## Task item
All of the entries should be returned without a single change.

----------------

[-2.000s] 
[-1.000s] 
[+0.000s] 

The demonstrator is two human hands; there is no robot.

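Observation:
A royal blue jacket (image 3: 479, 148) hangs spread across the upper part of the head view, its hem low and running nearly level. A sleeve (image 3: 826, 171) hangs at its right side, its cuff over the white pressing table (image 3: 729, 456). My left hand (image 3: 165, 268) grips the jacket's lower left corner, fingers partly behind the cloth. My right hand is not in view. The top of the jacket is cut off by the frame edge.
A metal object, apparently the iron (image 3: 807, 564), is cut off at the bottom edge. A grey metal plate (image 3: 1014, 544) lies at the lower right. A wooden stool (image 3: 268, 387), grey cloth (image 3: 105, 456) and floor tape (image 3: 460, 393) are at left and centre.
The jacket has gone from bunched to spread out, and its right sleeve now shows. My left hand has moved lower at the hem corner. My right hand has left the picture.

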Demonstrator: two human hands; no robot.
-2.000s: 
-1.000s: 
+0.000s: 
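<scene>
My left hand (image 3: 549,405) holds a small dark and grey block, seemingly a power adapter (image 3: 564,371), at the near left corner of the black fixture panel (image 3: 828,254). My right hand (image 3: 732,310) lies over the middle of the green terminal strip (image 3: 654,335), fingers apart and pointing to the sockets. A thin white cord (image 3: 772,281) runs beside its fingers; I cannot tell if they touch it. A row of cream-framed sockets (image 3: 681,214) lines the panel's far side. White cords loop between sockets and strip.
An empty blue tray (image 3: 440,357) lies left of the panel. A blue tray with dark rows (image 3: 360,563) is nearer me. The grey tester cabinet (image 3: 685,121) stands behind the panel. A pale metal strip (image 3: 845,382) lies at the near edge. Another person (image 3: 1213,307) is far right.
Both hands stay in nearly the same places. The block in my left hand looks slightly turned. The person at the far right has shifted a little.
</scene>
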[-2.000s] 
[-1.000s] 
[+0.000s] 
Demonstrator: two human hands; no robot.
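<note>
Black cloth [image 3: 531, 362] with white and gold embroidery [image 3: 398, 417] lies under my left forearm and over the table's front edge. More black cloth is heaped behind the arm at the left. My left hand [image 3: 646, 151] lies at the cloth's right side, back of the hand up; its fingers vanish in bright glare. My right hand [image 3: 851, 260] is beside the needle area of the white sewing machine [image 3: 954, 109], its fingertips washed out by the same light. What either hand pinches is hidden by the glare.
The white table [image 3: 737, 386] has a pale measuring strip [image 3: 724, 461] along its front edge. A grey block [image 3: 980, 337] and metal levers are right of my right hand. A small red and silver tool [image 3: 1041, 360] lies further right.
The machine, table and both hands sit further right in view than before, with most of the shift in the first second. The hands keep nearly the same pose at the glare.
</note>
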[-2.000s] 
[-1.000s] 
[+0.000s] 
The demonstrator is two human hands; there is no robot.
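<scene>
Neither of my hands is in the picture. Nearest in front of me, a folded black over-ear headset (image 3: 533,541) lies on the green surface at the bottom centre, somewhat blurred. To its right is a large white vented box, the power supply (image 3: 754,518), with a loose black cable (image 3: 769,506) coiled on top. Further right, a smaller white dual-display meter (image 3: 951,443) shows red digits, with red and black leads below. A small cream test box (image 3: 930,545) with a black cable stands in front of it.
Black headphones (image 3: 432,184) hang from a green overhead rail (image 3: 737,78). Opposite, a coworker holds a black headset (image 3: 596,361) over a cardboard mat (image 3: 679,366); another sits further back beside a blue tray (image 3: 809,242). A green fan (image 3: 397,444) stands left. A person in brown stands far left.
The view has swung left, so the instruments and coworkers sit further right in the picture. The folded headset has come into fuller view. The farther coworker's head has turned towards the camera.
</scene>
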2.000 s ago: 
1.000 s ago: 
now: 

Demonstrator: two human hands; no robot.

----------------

## Task response
[-2.000s] 
[-1.000s] 
[+0.000s] 

The demonstrator is two human hands; there is no robot.

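Observation:
A royal blue jacket (image 3: 479, 148) hangs spread across the upper part of the head view, its hem low and running nearly level. A sleeve (image 3: 826, 171) hangs at its right side, its cuff over the white pressing table (image 3: 729, 456). My left hand (image 3: 165, 268) grips the jacket's lower left corner, fingers partly behind the cloth. My right hand is not in view. The top of the jacket is cut off by the frame edge.
A metal object, apparently the iron (image 3: 807, 564), is cut off at the bottom edge. A grey metal plate (image 3: 1014, 544) lies at the lower right. A wooden stool (image 3: 268, 387), grey cloth (image 3: 105, 456) and floor tape (image 3: 460, 393) are at left and centre.
The jacket has gone from bunched to spread out, and its right sleeve now shows. My left hand has moved lower at the hem corner. My right hand has left the picture.
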
Demonstrator: two human hands; no robot.
-2.000s: 
-1.000s: 
+0.000s: 
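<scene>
My left hand (image 3: 549,405) holds a small dark and grey block, seemingly a power adapter (image 3: 564,371), at the near left corner of the black fixture panel (image 3: 828,254). My right hand (image 3: 732,310) lies over the middle of the green terminal strip (image 3: 654,335), fingers apart and pointing to the sockets. A thin white cord (image 3: 772,281) runs beside its fingers; I cannot tell if they touch it. A row of cream-framed sockets (image 3: 681,214) lines the panel's far side. White cords loop between sockets and strip.
An empty blue tray (image 3: 440,357) lies left of the panel. A blue tray with dark rows (image 3: 360,563) is nearer me. The grey tester cabinet (image 3: 685,121) stands behind the panel. A pale metal strip (image 3: 845,382) lies at the near edge. Another person (image 3: 1213,307) is far right.
Both hands stay in nearly the same places. The block in my left hand looks slightly turned. The person at the far right has shifted a little.
</scene>
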[-2.000s] 
[-1.000s] 
[+0.000s] 
Demonstrator: two human hands; no robot.
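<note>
Black cloth [image 3: 531, 362] with white and gold embroidery [image 3: 398, 417] lies under my left forearm and over the table's front edge. More black cloth is heaped behind the arm at the left. My left hand [image 3: 646, 151] lies at the cloth's right side, back of the hand up; its fingers vanish in bright glare. My right hand [image 3: 851, 260] is beside the needle area of the white sewing machine [image 3: 954, 109], its fingertips washed out by the same light. What either hand pinches is hidden by the glare.
The white table [image 3: 737, 386] has a pale measuring strip [image 3: 724, 461] along its front edge. A grey block [image 3: 980, 337] and metal levers are right of my right hand. A small red and silver tool [image 3: 1041, 360] lies further right.
The machine, table and both hands sit further right in view than before, with most of the shift in the first second. The hands keep nearly the same pose at the glare.
</note>
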[-2.000s] 
[-1.000s] 
[+0.000s] 
The demonstrator is two human hands; there is no robot.
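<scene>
Neither of my hands is in the picture. Nearest in front of me, a folded black over-ear headset (image 3: 533,541) lies on the green surface at the bottom centre, somewhat blurred. To its right is a large white vented box, the power supply (image 3: 754,518), with a loose black cable (image 3: 769,506) coiled on top. Further right, a smaller white dual-display meter (image 3: 951,443) shows red digits, with red and black leads below. A small cream test box (image 3: 930,545) with a black cable stands in front of it.
Black headphones (image 3: 432,184) hang from a green overhead rail (image 3: 737,78). Opposite, a coworker holds a black headset (image 3: 596,361) over a cardboard mat (image 3: 679,366); another sits further back beside a blue tray (image 3: 809,242). A green fan (image 3: 397,444) stands left. A person in brown stands far left.
The view has swung left, so the instruments and coworkers sit further right in the picture. The folded headset has come into fuller view. The farther coworker's head has turned towards the camera.
</scene>
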2.000 s ago: 
1.000 s ago: 
now: 

Demonstrator: two human hands; no robot.

This completes the exercise.